As in Staub-Huillet’s work, here is the bracing delight of cinema’s core pleasure: the camera conjuring fierce physicality, light changes, the sounds of a specific place, the encounter of another person’s presence—and that person’s inextricable role as a participant in making or unmaking the world around them. Prudhomme is beguiling, the perfect mix of precision and sloppy play, she joins Falconetti as a full person and true embodiment of Christian fervor, doubt, ego, devotion and ambition. When, in the film’s final third, we jump three years in time to Jeannette’s calling to leave her home and lead France’s army, the actress changes to the older Jeanne Voisin, a transformation into a being more womanly, more conventionally beautiful, and intangibly a bit less surprising than the younger actress. Jeannette is joined by her uncle, who loves her such that he’ll assist her claim to God's calling and lie to their family so she may escape. He’s played by Nicolas Leclaire as a hilarious, touchingly dedicated dolt, rapping in a cappella and slipping off horses and stumbling around. His charming wackiness is the closest the film gets to the the comedy of Dumont’s last two films, which signals Jeanne’s mature exasperation still being at home, and enables her to escape and head to a greater fight.

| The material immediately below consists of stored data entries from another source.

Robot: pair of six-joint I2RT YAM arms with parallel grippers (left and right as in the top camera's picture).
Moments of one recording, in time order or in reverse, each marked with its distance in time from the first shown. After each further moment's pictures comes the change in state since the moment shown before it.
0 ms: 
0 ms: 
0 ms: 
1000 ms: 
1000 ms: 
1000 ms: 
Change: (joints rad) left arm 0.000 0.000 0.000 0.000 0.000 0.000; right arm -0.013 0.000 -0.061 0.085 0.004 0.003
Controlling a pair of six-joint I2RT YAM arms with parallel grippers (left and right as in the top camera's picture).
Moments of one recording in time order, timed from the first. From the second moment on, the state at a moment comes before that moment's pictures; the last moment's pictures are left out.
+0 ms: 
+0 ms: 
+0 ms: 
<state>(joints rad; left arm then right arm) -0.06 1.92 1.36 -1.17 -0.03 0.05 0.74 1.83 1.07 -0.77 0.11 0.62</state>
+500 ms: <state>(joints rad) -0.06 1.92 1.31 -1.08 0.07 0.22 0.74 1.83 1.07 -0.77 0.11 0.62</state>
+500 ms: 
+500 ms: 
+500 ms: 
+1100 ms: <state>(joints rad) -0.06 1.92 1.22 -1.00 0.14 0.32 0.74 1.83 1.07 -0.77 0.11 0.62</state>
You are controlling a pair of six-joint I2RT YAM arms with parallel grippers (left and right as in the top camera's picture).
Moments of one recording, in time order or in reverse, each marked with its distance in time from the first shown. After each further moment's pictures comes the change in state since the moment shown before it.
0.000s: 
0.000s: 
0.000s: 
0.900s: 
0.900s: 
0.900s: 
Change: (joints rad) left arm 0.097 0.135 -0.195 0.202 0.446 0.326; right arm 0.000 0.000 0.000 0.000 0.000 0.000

In its spare focus and unvarying location, Dumont's fabulous film stringently channels provincial desperation, nationalist shame, religious aspiration and spiritual yearning into a form nearly naked in its vulnerable faith and silliness. Dumont uses sync sound to capture the songs, adapted from Charles Péguy’s poetry, in all their wonderful, erratic splendor: Jeannette clears her throat after one song, and, in one of the most magical moments I can remember in cinema, after the end of a vigorous song-and-dance the older Jeannette faces the camera directly and we hear her actual heartbeat. This magical sound is at once a transparent connection to the actress acting and a direct, corporeal transmission of Jeanne’s passion from her body to us in the cinema. “Your current greatness is the same greatness, eternal greatness,” a mirrored duo of nuns sings, trying to soothe Jeannette’s distress at her unanswered prayers, her ineffective charity, the invaders in her lands. Then, to accentuate their point, they remove their cowls, revealing bountiful curls, and begin headbanging—and Jeannette joins them in supplication and joy.